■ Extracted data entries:
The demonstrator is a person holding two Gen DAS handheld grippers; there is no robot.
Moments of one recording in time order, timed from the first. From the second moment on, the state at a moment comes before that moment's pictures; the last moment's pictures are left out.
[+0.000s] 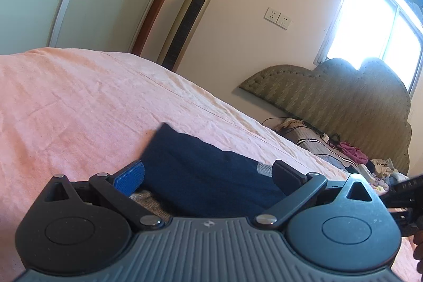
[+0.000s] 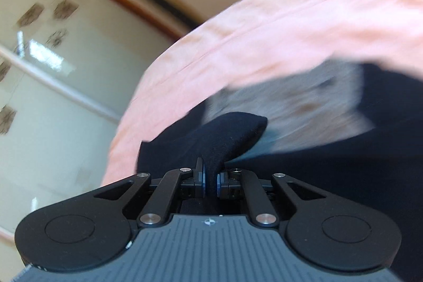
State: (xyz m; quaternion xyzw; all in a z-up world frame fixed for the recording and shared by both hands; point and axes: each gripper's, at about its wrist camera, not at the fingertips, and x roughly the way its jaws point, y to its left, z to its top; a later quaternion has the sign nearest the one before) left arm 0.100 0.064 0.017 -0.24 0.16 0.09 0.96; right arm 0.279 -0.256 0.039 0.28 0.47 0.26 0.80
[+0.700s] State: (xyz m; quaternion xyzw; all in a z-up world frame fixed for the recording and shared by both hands) left arm 0.202 -0.001 0.027 -0.03 0.32 0.00 0.95; right arm 0.242 -0.251 0.020 0.09 0.38 0.15 0.91
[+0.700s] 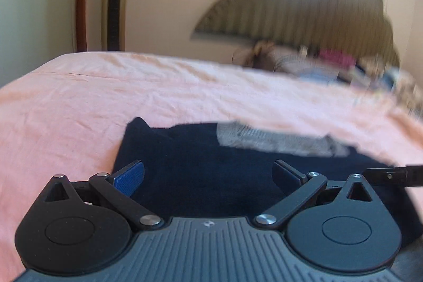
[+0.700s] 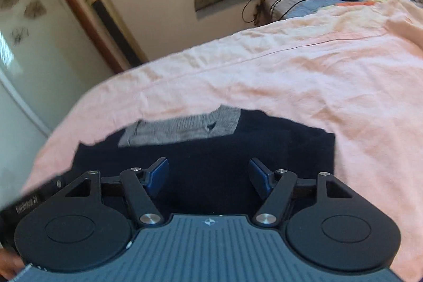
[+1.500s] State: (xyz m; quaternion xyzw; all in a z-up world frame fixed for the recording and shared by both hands) left arm 0.103 0.030 0.008 0.04 0.37 -0.10 0.92; right arm 0.122 -0.261 0.005 -0.02 0.35 0.15 0.92
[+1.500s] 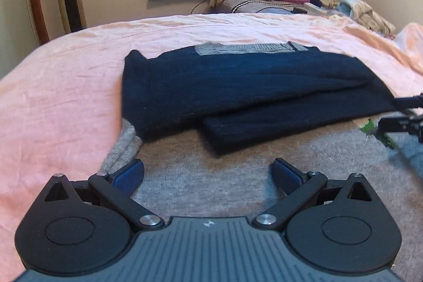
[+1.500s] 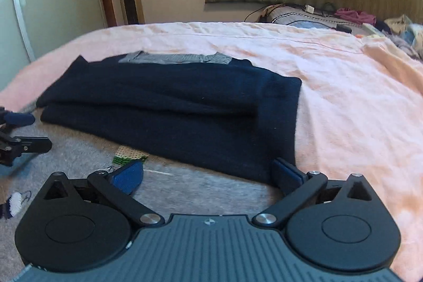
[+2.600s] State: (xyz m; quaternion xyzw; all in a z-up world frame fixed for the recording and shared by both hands) left arm 0.020 0.098 0.027 -0.06 0.39 -0.04 0.92; right arm 0.030 -0.341 0.030 0.14 0.43 0.15 0.88
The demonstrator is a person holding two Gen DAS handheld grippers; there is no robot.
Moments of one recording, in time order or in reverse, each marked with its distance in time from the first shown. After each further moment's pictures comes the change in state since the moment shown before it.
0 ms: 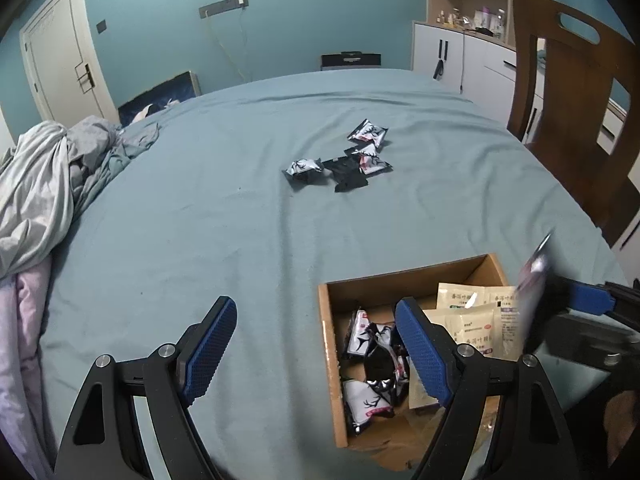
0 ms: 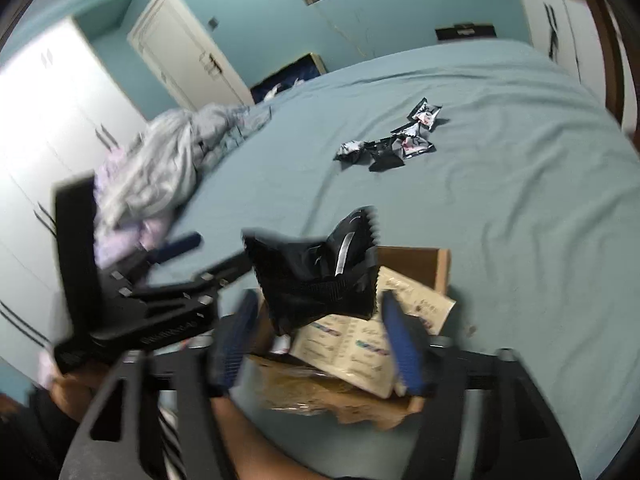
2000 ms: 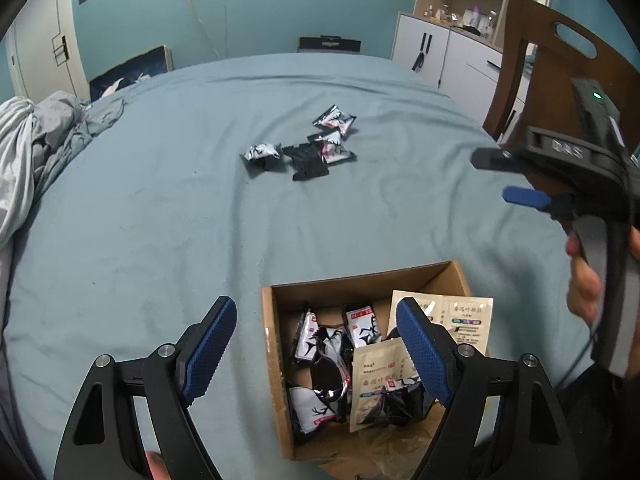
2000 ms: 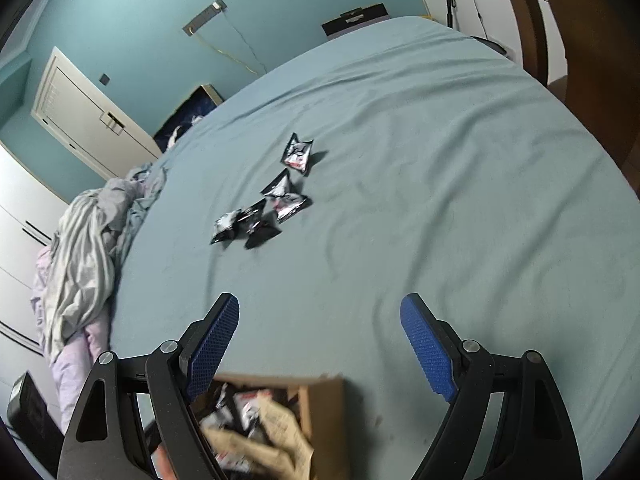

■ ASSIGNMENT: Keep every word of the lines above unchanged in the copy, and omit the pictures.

■ SOLUTION TO THIS EXERCISE:
The demonstrator is a person holding two Gen DAS handheld grippers; there is no robot.
Moments of one recording in time order, timed from the first. From the second moment on, the state at a moment comes before that moment's pictures; the last moment's pictures are left out.
[+0.000s] 
[+0.000s] 
State: (xyz m; quaternion xyzw; all in a z-up world frame fixed for the recording and shared by both hands; point and axes: each gripper's, at about its wrist camera, not at the fingertips, and x roughly the way its jaws point, y to its left, z to its top; a later quaternion has the sign nearest the one before) left arm 0.100 0.064 0.017 -0.24 0.16 0.09 0.96; right arm 0.279 -0.256 0.039 0.28 0.47 0.26 0.80
[+0.700s] State: (xyz m; quaternion xyzw; all in a z-up world frame fixed for the recording and shared by both hands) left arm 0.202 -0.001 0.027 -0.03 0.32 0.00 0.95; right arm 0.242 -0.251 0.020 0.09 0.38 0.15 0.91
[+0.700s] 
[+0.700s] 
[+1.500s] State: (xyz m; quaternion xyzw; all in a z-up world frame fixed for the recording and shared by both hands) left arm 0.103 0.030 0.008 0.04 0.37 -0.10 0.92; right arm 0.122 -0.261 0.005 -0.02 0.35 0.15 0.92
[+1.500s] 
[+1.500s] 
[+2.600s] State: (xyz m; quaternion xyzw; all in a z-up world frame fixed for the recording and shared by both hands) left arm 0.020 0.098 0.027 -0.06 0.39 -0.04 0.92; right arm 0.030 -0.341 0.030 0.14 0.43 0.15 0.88
The demonstrator is a person holding two Gen DAS handheld grippers; there is no robot.
Moments of one recording, in time order or in reverse, each marked with its distance in time from the first shown. After each further moment's pictures comes the change in state since the moment shown before it.
0 ms: 
0 ms: 
2000 ms: 
2000 ms: 

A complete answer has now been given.